Items from a dataset:
*** Begin section ***

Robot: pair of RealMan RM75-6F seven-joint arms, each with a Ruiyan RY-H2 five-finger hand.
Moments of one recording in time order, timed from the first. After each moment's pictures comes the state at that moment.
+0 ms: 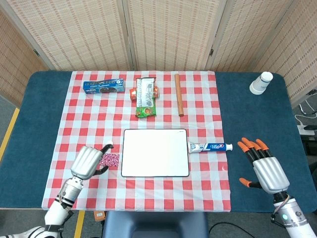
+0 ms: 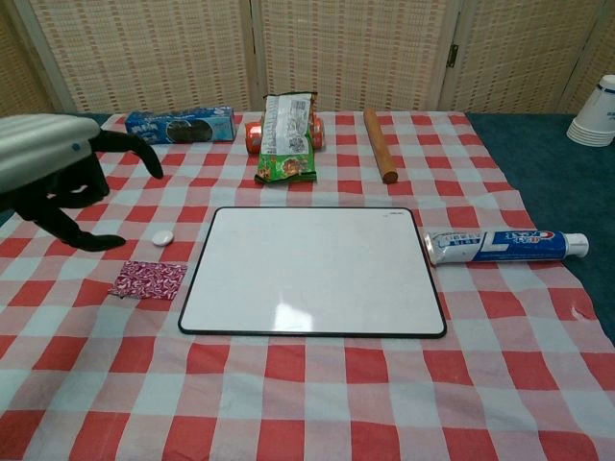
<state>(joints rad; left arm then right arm) -0.51 -1.42 -0.12 -1.82 1.28 1.17 0.64 0.18 -1.05 0.01 -1.81 -1.57 1.34 -0.16</state>
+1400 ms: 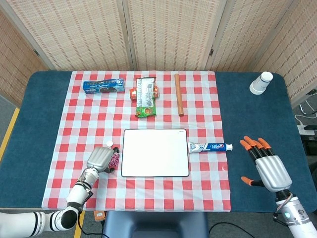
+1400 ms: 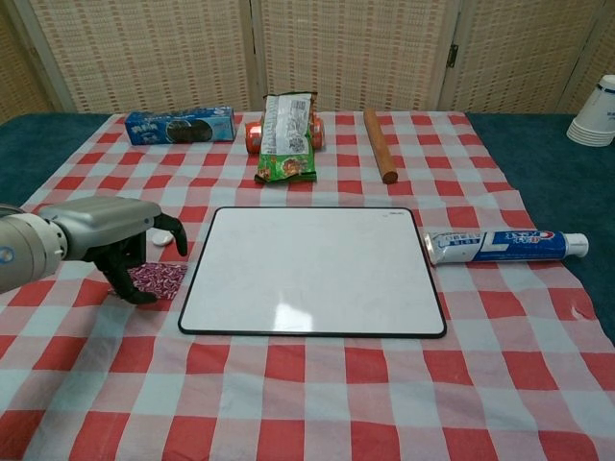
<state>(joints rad) -0.72 -1.53 -0.13 -1.64 0.77 0.99 0.72 0.19 -1.03 0.02 -1.80 -1.56 1.34 -0.11</state>
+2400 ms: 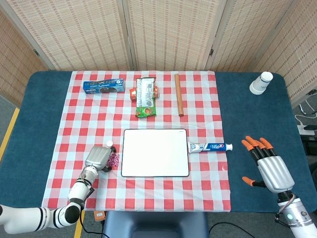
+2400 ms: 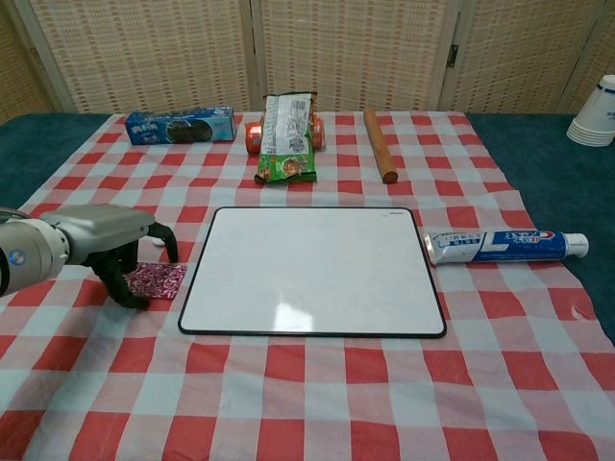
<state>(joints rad) -0.79 -1.55 -0.08 -1.58 0.64 1.00 0.73 0.18 -1.03 0.01 -1.80 -1.58 1.36 -0.10</state>
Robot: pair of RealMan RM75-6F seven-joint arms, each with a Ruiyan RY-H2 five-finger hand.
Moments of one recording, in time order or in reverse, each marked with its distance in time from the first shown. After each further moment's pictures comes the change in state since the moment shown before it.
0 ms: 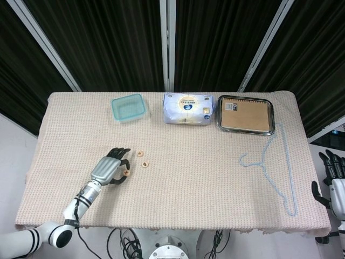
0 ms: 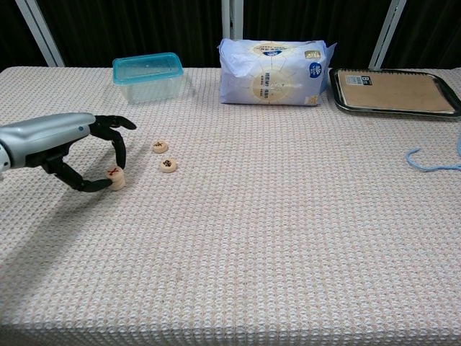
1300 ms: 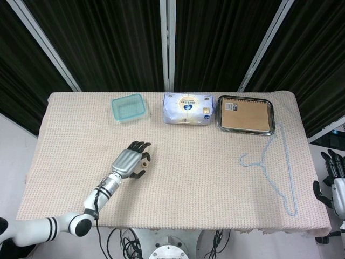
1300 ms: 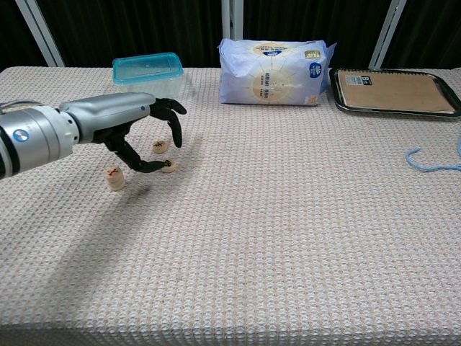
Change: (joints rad) left arm -0.153 -0.077 -0.116 -0.062 -0.218 -0.087 0.245; right arm 0.004 0.006 0.004 0.007 0.009 -0.011 0.019
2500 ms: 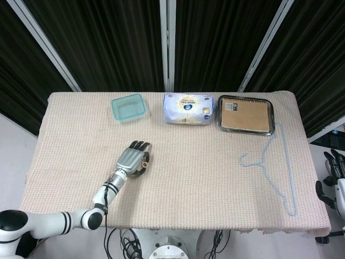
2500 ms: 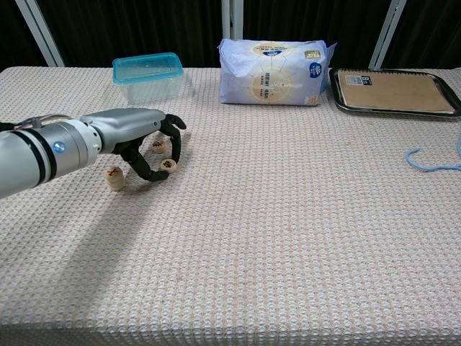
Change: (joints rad) left arm -0.078 -0.093 0.029 0.119 -0.155 0.009 0.091; right arm -0.006 0.009 -0.001 0.007 -0.004 0.008 0.029
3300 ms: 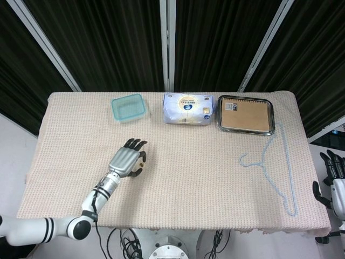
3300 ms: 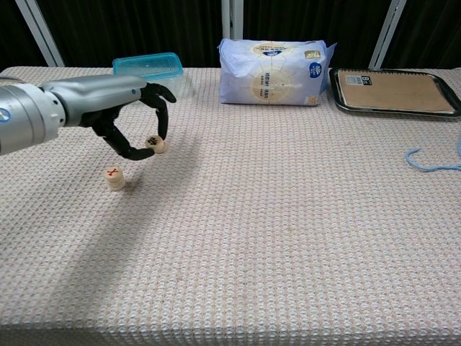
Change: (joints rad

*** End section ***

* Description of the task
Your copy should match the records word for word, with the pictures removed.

* Completed task
Robot: pair of RealMan RM75-6F seven-joint arms, each with a Ruiyan RY-H2 five-finger hand.
Moments of one recording in time order, timed from the first. After each moment's pictures comes the state at that moment.
+0 ms: 
+0 ms: 
<state>(joints rad; left arm then right arm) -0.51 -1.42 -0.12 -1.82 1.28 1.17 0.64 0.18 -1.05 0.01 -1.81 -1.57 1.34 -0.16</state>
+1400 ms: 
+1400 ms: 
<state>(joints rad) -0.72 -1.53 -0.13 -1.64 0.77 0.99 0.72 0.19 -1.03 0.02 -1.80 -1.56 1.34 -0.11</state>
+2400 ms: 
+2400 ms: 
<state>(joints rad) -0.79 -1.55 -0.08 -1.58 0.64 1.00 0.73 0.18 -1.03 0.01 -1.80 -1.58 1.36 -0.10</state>
Robot: pair of RealMan RM75-6F seven-joint arms, each with a Ruiyan RY-H2 five-finger hand.
Moments of one recording, in time order or in reverse, each marked with its distance in time from the first shown. After each further moment's pictures comes the change in state since the moment shown before it.
0 ms: 
0 ms: 
1300 ms: 
1300 ms: 
Change: (joints rad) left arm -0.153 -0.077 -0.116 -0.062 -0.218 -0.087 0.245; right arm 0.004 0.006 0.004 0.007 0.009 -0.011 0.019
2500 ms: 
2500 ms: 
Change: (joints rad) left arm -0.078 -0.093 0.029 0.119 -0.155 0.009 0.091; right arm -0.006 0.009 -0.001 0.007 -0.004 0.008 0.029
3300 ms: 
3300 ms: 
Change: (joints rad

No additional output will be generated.